Das Warten hat bald ein Ende

Die ersten Gerüchte zum Mercedes-AMG One gab es bereits im August 2016. Einen Monat später bestätigte der Hersteller, dass an dem Projekt gearbeitet wird. Die offizielle Ankündigung ist nun um die viereinhalb Jahre her und die Entwicklung ist noch immer nicht abgeschlossen. Neue Erlkönigbilder zeigen nun den aktuellen Stand beim Hypercar aus Affalterbach. 

Das Exterieur dieses Prototypen ist noch immer mit sehr viel Tarnung bedeckt. Lediglich die Luftauslässe auf den vorderen Kotflügeln und einige weitere Aero-Elemente stechen hervor. Das Design des Autos wirkt noch immer eher spektakulär und extrem funktional als wirklich schön, aber der One sieht auf jeden Fall nach jedem Cent seines exorbitanten Preisschilds aus. 

Vorne sehen wir massive Ausschnitte an der Schürze und der Haube. Hinten dirigiert eine riesige Hutze die Luft direkt in den Motorraum. Dazu kommt eine Finne, die man in dieser Größe an einem Straßenauto auch noch nicht gesehen hat. Alle Bilder dieses Erlkönigs zeigen den aktiven Heckflügel in ausgefahrener Stellung. Sein Design wirkt ebenfalls sehr komplex, mit einer mittleren Sektion, die unabhängig bewegt werden kann. 
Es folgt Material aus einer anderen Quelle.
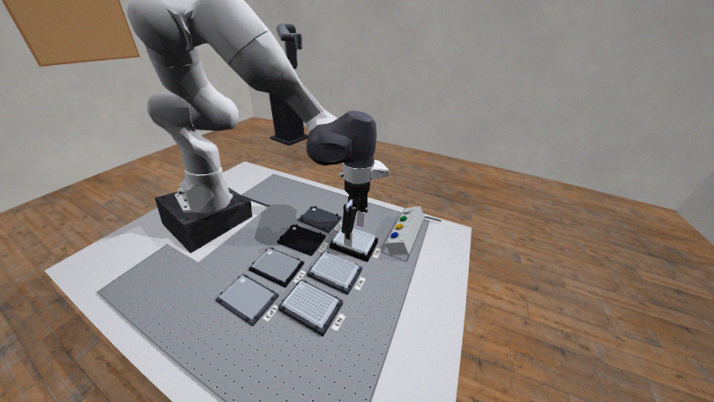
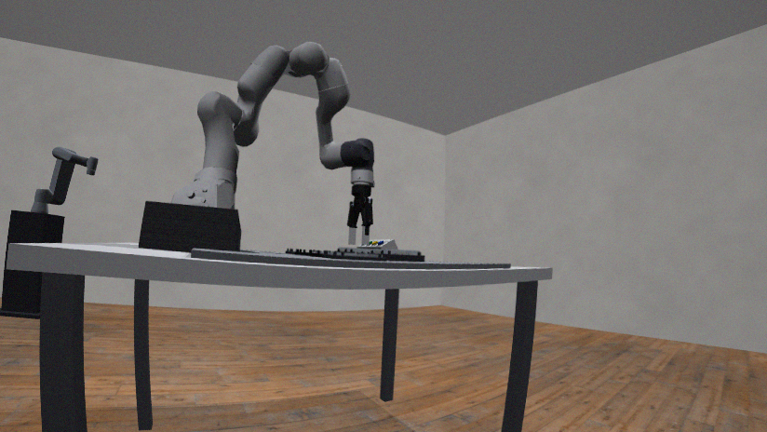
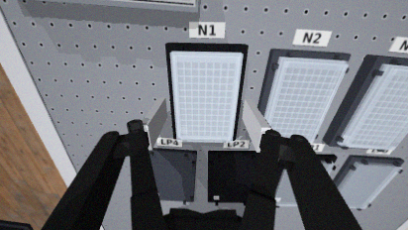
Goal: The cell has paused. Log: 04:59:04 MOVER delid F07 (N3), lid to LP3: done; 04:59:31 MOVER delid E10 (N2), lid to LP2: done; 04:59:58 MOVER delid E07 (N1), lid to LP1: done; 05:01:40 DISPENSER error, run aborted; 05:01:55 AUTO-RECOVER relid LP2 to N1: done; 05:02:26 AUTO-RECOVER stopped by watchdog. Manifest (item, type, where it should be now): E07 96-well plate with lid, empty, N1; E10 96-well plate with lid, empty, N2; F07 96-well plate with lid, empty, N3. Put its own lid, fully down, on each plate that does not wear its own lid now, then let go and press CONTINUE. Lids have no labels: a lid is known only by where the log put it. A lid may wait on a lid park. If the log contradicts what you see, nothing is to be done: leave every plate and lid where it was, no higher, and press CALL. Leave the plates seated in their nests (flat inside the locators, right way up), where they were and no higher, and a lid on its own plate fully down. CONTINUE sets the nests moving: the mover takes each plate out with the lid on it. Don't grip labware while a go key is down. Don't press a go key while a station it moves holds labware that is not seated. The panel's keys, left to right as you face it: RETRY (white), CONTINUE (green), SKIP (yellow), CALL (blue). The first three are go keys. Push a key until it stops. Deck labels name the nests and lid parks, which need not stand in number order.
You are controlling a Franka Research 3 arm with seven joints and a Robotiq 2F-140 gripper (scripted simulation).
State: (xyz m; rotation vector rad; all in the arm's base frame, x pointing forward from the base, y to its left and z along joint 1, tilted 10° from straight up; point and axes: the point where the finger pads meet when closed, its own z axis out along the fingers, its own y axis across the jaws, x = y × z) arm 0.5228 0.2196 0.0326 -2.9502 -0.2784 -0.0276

Auch der Heckdiffusor wirkt extrem seriös. Darüber erkennt man ein interessantes Auspuff-Layout mit einem großen zentralen Endrohr und zwei kleinen Anhängseln. Die Rückleuchten sehen in diesem Fall aus wie Platzhalter. In offiziellen Teaser-Bildern wirkten sie deutlich anders. 

Obwohl man vom Interieur auf diesen Bildern wirklich nur einen kleinen Ausschnitt zu sehen bekommt, wirkt es weitgehend seriennah. Der Fahrer greift in ein rechteckiges Formel-1-Style-Lenkrad, das scheinbar einen großen Screen in seiner Mitte hat. Hinter der Carbon-Lenksäule sitzt ein weiterer Bildschirm. Dazu noch einer zentral auf dem Armaturenbrett. Generell sieht man viel Carbon im Cockpit. 
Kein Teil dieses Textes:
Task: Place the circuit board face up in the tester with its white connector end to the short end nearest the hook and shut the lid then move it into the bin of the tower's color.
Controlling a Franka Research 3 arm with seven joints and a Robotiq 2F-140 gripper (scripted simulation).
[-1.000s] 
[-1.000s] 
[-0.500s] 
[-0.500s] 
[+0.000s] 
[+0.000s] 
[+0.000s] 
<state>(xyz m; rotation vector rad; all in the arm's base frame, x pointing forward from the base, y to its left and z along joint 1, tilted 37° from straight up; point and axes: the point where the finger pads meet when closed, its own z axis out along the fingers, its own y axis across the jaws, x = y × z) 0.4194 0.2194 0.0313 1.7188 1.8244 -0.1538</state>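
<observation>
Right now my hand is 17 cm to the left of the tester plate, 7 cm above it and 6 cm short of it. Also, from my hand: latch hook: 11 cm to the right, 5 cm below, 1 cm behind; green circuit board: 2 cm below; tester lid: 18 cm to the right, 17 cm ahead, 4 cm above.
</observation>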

Der Mercedes-AMG One nutzt einen 1,6-Liter-V6-Turbo und insgesamt vier Elektromotoren. Er soll mehr als 1.000 PS produzieren, wobei es Gerüchte gibt, die von 1.200 PS sprechen. Der hochkomplexe Formel-1-Antriebsstrang ist auch der Grund für die Auslieferungsverzögerungen beim AMG-Hypercar. Um die immer strikter werdenden Emissions-Regularien zu erfüllen, waren permanent Anpassungen nötig. Es gab bereits Gerüchte, die dem One eine schnellere Nordschleife-Zeit bescheinigen als dem Porsche 919 mit seiner Fabelzeit von 5:19,55 Minuten.

Mercedes-AMG wird nur 275 Einheiten des One herstellen. Trotz eines Preises von etwa 2,5 Millionen Euro sind alle Exemplare längst verkauft.